President George W. Bush announced Monday that flights will resume from Ronald Reagan National Airport Thursday. This news comes as a relief to thousands of misplaced airport and airline workers and area businesses deeply wounded by the three-week shutdown of the District’s closest airport. Travelers, too, are elated that flights will resume, even if only on a limited basis. Reopening National is the right thing to do for the region’s economy and the symbolism the airport has taken on since its closure Sept. 11 in the wake of the terrorist attacks against the World Trade Center and the Pentagon.
President Bush is right to balance security concerns with the very real needs of area residents and businesses that have come to depend upon National over the years.
National Airport’s close proximity to obvious terrorist targets such as the White House, Capitol, Pentagon and world-famous monuments poses a difficult problem for the people charged with preventing future terrorist strikes. The easiest security solution is to keep the airport closed and not allow any aircraft to fly over the target-rich District. But that solution ignores the vital role National plays in the economic life of the metro area.
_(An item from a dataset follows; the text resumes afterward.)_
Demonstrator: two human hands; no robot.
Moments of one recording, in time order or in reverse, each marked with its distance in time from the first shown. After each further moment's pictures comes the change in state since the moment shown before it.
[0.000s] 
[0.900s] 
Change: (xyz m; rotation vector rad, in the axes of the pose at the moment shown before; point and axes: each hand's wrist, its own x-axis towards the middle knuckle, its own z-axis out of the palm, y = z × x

Instituting security measures like increased identification checks, limited carry-on luggage, more security patrols, random searches and federal air marshals on every flight is a strategy that makes National arguably the safest and most secure airport in the country. Buttressing the defenses against terrorists should always precede outright closure of important public buildings, lest the terrorists succeed in drastically altering Americans’ daily lives.
National airport also became a symbol when officials shut it down. Terrorists and other enemies of the United States could point to the airport as an indication that Americans are afraid, that the attacks succeeded in irrevocably disrupting American society. But by opening the airport again, Bush sent the signal that terrorists did not and cannot accomplish that goal. Security may be tighter, but Americans still board commercial aircraft and still fly to their destinations. The airline industry and passenger confidence will bounce back so long as the United States continues to take steps to return to normalcy. Reopening National is a much-needed step in that direction.